**REQUIRED ACTION**
Word for word, set down every record that appears below.
- - - - -
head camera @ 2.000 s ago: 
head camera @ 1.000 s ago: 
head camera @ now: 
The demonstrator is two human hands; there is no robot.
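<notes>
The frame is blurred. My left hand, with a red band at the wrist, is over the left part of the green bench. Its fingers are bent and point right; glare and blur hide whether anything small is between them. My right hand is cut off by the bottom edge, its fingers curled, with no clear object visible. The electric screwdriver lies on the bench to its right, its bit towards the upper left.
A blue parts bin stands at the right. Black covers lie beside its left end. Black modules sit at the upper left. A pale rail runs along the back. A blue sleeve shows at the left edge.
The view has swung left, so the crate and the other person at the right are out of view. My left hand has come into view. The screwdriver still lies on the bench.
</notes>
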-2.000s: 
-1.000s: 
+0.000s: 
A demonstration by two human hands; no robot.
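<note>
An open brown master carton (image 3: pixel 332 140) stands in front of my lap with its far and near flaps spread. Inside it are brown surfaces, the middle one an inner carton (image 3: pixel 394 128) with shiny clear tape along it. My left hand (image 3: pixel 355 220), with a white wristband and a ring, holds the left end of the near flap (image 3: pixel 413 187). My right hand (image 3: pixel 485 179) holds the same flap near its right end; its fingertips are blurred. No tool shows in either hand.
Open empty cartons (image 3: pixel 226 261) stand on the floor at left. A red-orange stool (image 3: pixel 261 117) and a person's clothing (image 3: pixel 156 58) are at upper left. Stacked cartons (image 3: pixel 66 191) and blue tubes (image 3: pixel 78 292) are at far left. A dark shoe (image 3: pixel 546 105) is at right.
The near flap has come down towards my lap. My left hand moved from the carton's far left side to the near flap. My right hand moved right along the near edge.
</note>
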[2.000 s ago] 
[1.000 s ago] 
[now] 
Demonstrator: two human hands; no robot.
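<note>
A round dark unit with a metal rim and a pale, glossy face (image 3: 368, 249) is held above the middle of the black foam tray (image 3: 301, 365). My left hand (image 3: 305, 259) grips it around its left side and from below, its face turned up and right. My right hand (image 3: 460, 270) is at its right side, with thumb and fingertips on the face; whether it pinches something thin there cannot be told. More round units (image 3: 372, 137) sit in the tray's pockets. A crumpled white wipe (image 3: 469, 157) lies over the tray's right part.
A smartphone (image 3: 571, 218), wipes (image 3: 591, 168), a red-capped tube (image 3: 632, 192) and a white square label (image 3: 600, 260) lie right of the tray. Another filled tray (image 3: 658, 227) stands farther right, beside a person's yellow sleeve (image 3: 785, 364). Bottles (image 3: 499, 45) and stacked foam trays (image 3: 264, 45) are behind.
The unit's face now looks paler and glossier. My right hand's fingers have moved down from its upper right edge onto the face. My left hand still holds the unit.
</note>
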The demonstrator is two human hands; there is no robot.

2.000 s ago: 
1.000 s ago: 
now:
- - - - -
**WRITTEN ANSWER**
head camera @ 2.000 s ago: 
head camera @ 1.000 s ago: 
head camera @ now: 
The demonstrator is two human hands; there is no robot.
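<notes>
The frame is blurred. My left hand, with a red band at the wrist, is over the left part of the green bench. Its fingers are bent and point right; glare and blur hide whether anything small is between them. My right hand is cut off by the bottom edge, its fingers curled, with no clear object visible. The electric screwdriver lies on the bench to its right, its bit towards the upper left.
A blue parts bin stands at the right. Black covers lie beside its left end. Black modules sit at the upper left. A pale rail runs along the back. A blue sleeve shows at the left edge.
The view has swung left, so the crate and the other person at the right are out of view. My left hand has come into view. The screwdriver still lies on the bench.
</notes>
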-2.000s: 
-1.000s: 
+0.000s: 
A demonstration by two human hands; no robot.
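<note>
An open brown master carton (image 3: pixel 332 140) stands in front of my lap with its far and near flaps spread. Inside it are brown surfaces, the middle one an inner carton (image 3: pixel 394 128) with shiny clear tape along it. My left hand (image 3: pixel 355 220), with a white wristband and a ring, holds the left end of the near flap (image 3: pixel 413 187). My right hand (image 3: pixel 485 179) holds the same flap near its right end; its fingertips are blurred. No tool shows in either hand.
Open empty cartons (image 3: pixel 226 261) stand on the floor at left. A red-orange stool (image 3: pixel 261 117) and a person's clothing (image 3: pixel 156 58) are at upper left. Stacked cartons (image 3: pixel 66 191) and blue tubes (image 3: pixel 78 292) are at far left. A dark shoe (image 3: pixel 546 105) is at right.
The near flap has come down towards my lap. My left hand moved from the carton's far left side to the near flap. My right hand moved right along the near edge.
</note>
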[2.000 s ago] 
[1.000 s ago] 
[now] 
Demonstrator: two human hands; no robot.
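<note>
A round dark unit with a metal rim and a pale, glossy face (image 3: 368, 249) is held above the middle of the black foam tray (image 3: 301, 365). My left hand (image 3: 305, 259) grips it around its left side and from below, its face turned up and right. My right hand (image 3: 460, 270) is at its right side, with thumb and fingertips on the face; whether it pinches something thin there cannot be told. More round units (image 3: 372, 137) sit in the tray's pockets. A crumpled white wipe (image 3: 469, 157) lies over the tray's right part.
A smartphone (image 3: 571, 218), wipes (image 3: 591, 168), a red-capped tube (image 3: 632, 192) and a white square label (image 3: 600, 260) lie right of the tray. Another filled tray (image 3: 658, 227) stands farther right, beside a person's yellow sleeve (image 3: 785, 364). Bottles (image 3: 499, 45) and stacked foam trays (image 3: 264, 45) are behind.
The unit's face now looks paler and glossier. My right hand's fingers have moved down from its upper right edge onto the face. My left hand still holds the unit.
</note>
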The demonstrator is two human hands; there is no robot.

2.000 s ago: 
1.000 s ago: 
now:

The output contains the complete answer to the exercise.